Today’s blog is written with Sarah Morris, a Graduate Researcher in OEP and former junior high teacher.
This winter, as ninth-graders return to their previous courses or transition to new ones, we are thinking about how important their success is. Ninth-grade is a critical year for students, with implications for high school graduation and college-going, yet students often face many social and academic challenges during this time. These challenges may be related to the transition to a new school building where they are the youngest students and face new communities and expectations. We wondered if students who attended 9th grade outside of a traditional 9-12 high school model would have greater academic success than their peers attending.
To check this, we examined if students who attended 9th grade in a school where they were the oldest students enrolled experienced a reduced course failure rate than similar students who transitioned to a typical 9-12 high school for their freshman year. You can read the policy brief here, but we’ll hit the highlights.
Our prior research showed that over 1 in 5 of Arkansas’s ninth-grade students fail a course during the year. Failure rates are higher among ninth-grade students who are economically disadvantaged, with about 29% failing at least one course. For Arkansas students, failing a course in 9th grade is associated with a 27 percentage point decrease in the likelihood of enrolling in college.
About 51% of Arkansas’s ninth-graders attend schools serving grades 9 through 12, the traditional high school configuration. About 29% of Arkansas’s ninth-graders attend schools that terminate at 9th grade: buildings enrolling 7th-9th grade, 8th-9th grade, or 9th grade only. These students experience their influential ninth-grade year separate from older students. The remaining 20% of Arkansas’s ninth-graders attend a school that starts before ninth-grade and ends at 12th grade, the most common model being 7th-12th grade buildings. We don’t address these here, but you can read about them in the policy brief.

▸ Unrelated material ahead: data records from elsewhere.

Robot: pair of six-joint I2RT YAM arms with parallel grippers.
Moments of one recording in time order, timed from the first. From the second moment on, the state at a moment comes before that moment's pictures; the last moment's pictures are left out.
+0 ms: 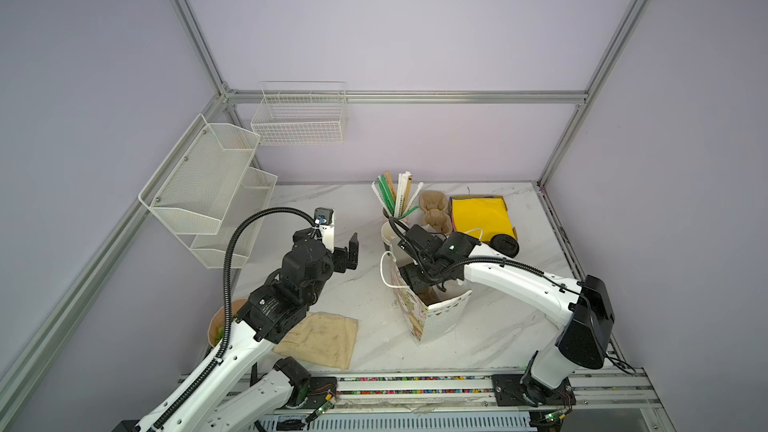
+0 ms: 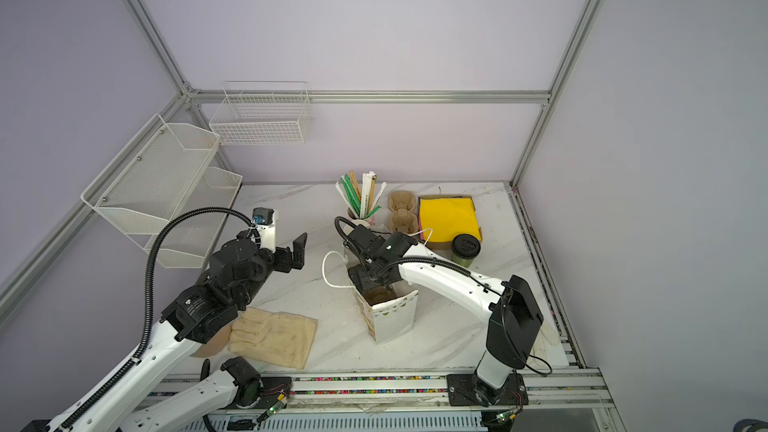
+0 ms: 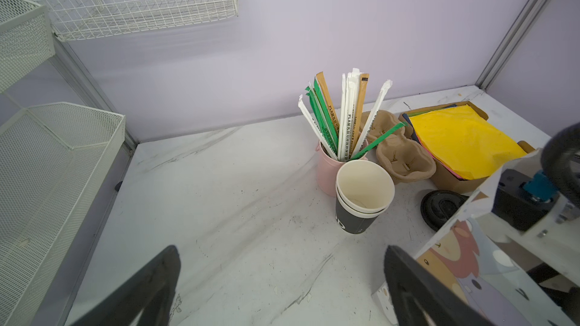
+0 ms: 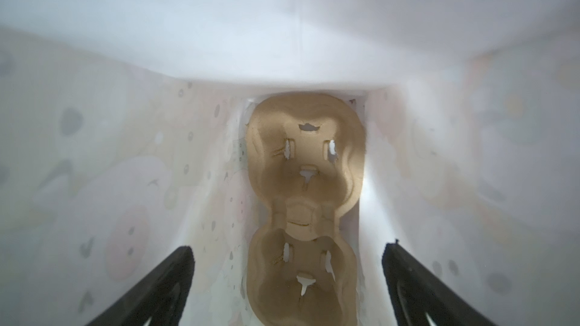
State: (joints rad) left arm -0.61 0.83 0.97 -0.47 -0.46 -0.10; right arm 0.95 1.65 1.47 -1.01 0.10 0.55
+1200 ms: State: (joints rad) left arm -0.61 0.82 0.97 -0.47 -0.34 -0.14; right arm 0.95 1.51 1.70 -1.00 0.25 0.45
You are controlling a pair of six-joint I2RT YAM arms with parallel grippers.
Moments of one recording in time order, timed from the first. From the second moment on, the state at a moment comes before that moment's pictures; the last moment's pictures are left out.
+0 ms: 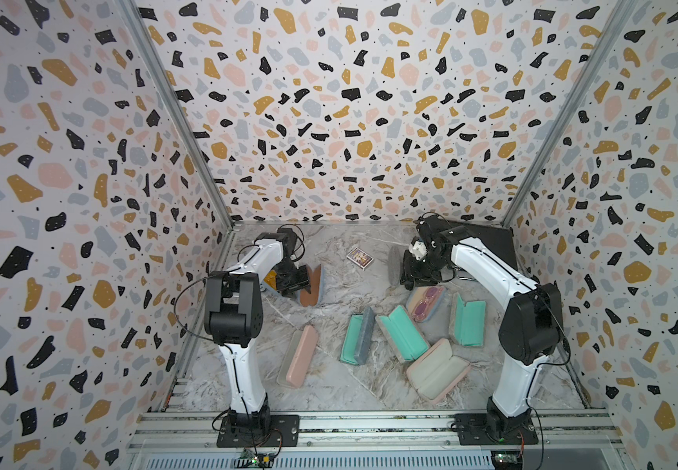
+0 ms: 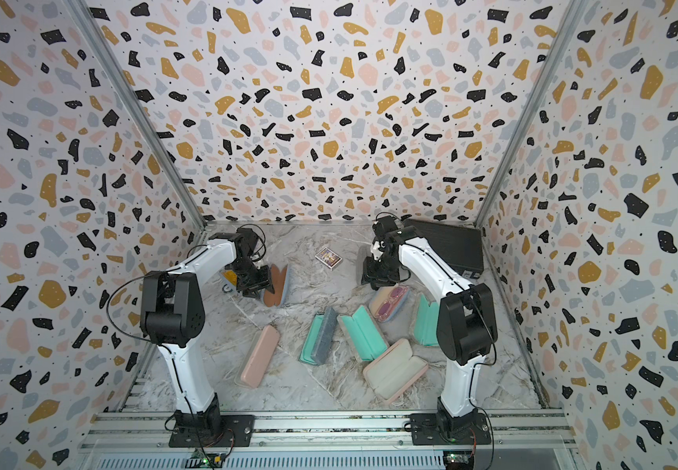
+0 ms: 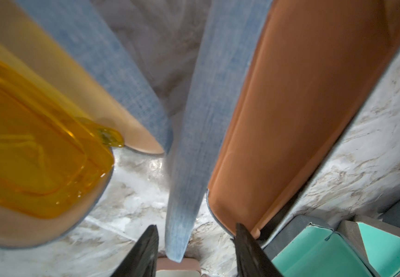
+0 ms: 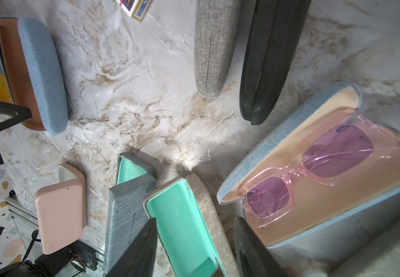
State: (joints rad) left arm -0.11 2.02 1.58 -1.11 0.25 -0.33; right arm 0.41 1.87 1.67 -1.08 -0.31 0.36
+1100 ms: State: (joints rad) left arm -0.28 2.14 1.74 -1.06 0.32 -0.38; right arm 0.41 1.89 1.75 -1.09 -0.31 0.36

We examined differences in 9th grade failure rates in buildings that terminate at ninth grade compared to traditional high school buildings serving grades 9-12. Here’s what we found:
- 15% of ninth-grade students attending buildings that terminate at 9th grade fail a course, while 25% of those attending traditional 9th -12th grade high schools
- 21% of ninth-graders who are economically disadvantaged and attending buildings that terminate at 9th grade fail a course, while 33% of their similarly lower-income peers fail in traditional 9th -12th grade high schools.

All students and students participating in FRL program, 2017-18 and 2018-19 pooled sample.
These percentages reflect the ninth-grade course failure rates occurring in those building configurations, but they don’t take into account students’ characteristics or prior academic achievement. The schools may be serving a greater percentage of students at risk academically. We know students’ characteristics and prior academic achievement are related to ninth-grade success, so we control for these differences when we run the statistical likelihood of course failure for different building configurations.
After controlling for student’s characteristics and prior academic achievement, we find:
- Students attending buildings terminating at ninth-grade are 9.2 percentage points less likely to fail a course in ninth-grade compared to students attending traditional high school buildings serving grades 9 through 12.
- Students who are economically disadvantaged attending buildings terminating at ninth-grade are 4 percentage points less likely to fail a course in ninth-grade compared economically disadvantaged attending traditional high school buildings serving grades 9 through 12.
Given that after accounting for student differences there is still statistically significantly lower likelihood a student will fail a course if attending a school that terminates at ninth-grade, we could jump to the conclusion that all ninth-graders should not attend typical 9-12 high schools. We don’t think just changing school building configuration would make a difference.
Though we can’t be sure why there are differences between building configurations, we suggest that the better outcomes in buildings that terminate in ninth-grade could be mainly due to a focus among faculty and administration on the importance of student success in the ninth-grade year. Those buildings might have a community focused on what is developmentally appropriate for ninth-grade student success, and may keep a close eye on student progress. Administration and teachers might be more aware of and focused on the educational impacts of success in the grade 9 year, and may be implementing teaching or grading practices that better support student success.
As the OEP team continues to dig further into grading equity practices across the state, we encourage district leaders to examine ninth-grade failure rates in their schools. District leaders should focus on interventions and academic and social supports for ninth-graders to help promote their success as ninth grade is an important year for future educational outcomes.